### Required action
Produce a verbatim copy of the data below that contains no pictures.
====== Recorded information ======
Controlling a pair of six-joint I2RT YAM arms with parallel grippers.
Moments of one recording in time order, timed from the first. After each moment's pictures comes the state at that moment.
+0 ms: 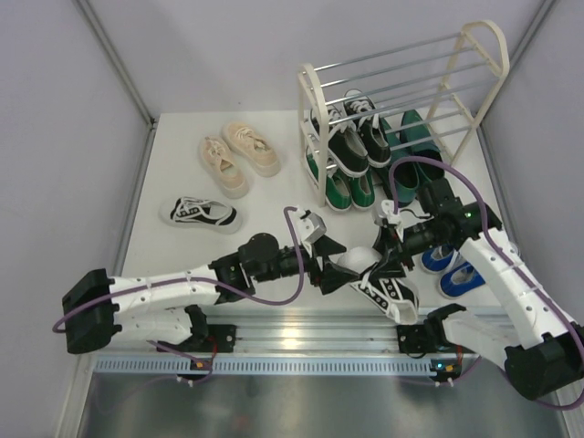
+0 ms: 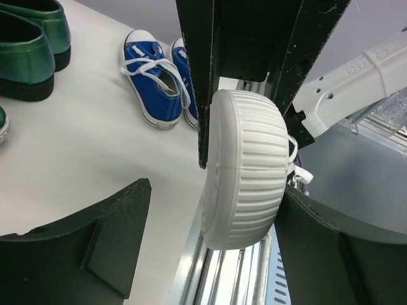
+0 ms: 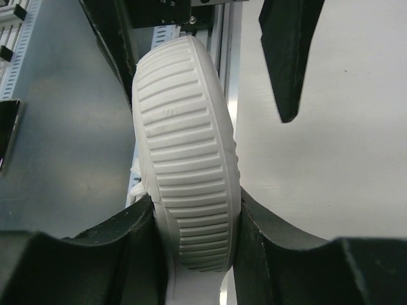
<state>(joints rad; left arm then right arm) -1.17 1.11 0.62 0.47 0.15 -0.34 0.36 1.02 0.99 -1.19 -1.14 -0.90</state>
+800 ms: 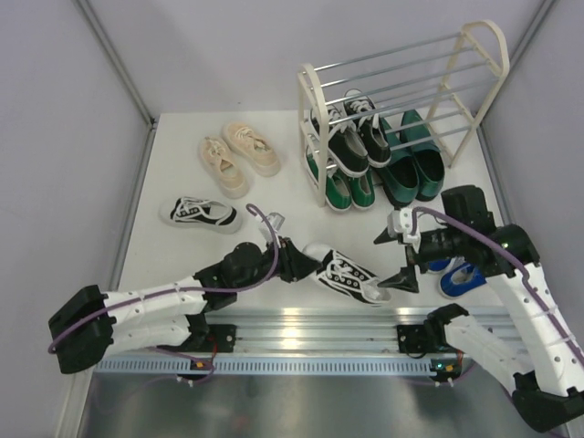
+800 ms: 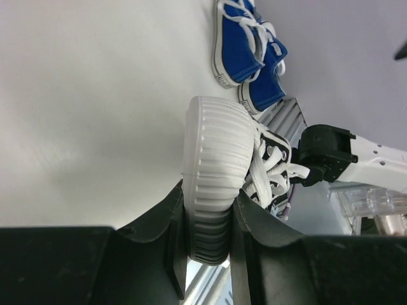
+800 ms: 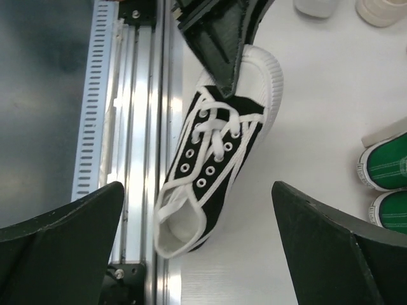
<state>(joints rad) -1.02 1.02 0.38 0.45 0.05 -0.84 0.38 0.83 1.05 -1.11 -0.95 -0.80</state>
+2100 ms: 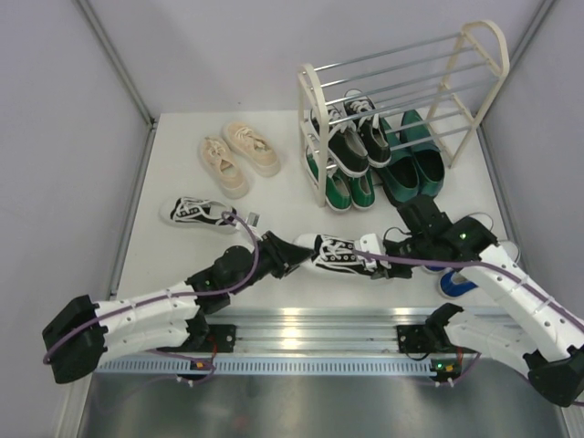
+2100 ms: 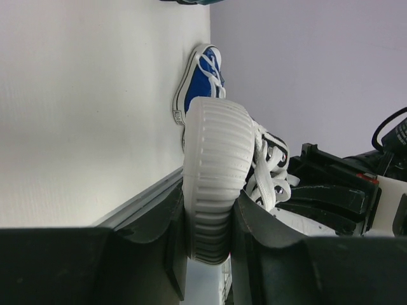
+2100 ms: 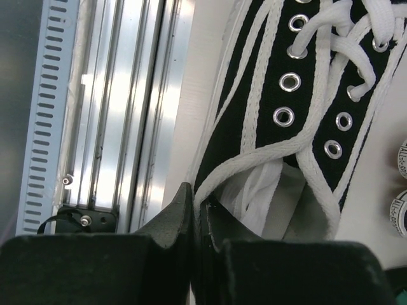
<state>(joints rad) -0.99 0.91 0.29 0.44 -0.10 -1.41 0.64 0.93 0.95 -1.11 -0.63 -0.99</state>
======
### Result of this task
Controlling a pair of six-joint I2RT YAM arms with parallel grippers.
Moments of one recording in time order, timed from the first. After each moment's pictures comes the state at that moment.
+0 ms: 
+0 ms: 
+0 ms: 
<state>(joints rad; left arm then right arm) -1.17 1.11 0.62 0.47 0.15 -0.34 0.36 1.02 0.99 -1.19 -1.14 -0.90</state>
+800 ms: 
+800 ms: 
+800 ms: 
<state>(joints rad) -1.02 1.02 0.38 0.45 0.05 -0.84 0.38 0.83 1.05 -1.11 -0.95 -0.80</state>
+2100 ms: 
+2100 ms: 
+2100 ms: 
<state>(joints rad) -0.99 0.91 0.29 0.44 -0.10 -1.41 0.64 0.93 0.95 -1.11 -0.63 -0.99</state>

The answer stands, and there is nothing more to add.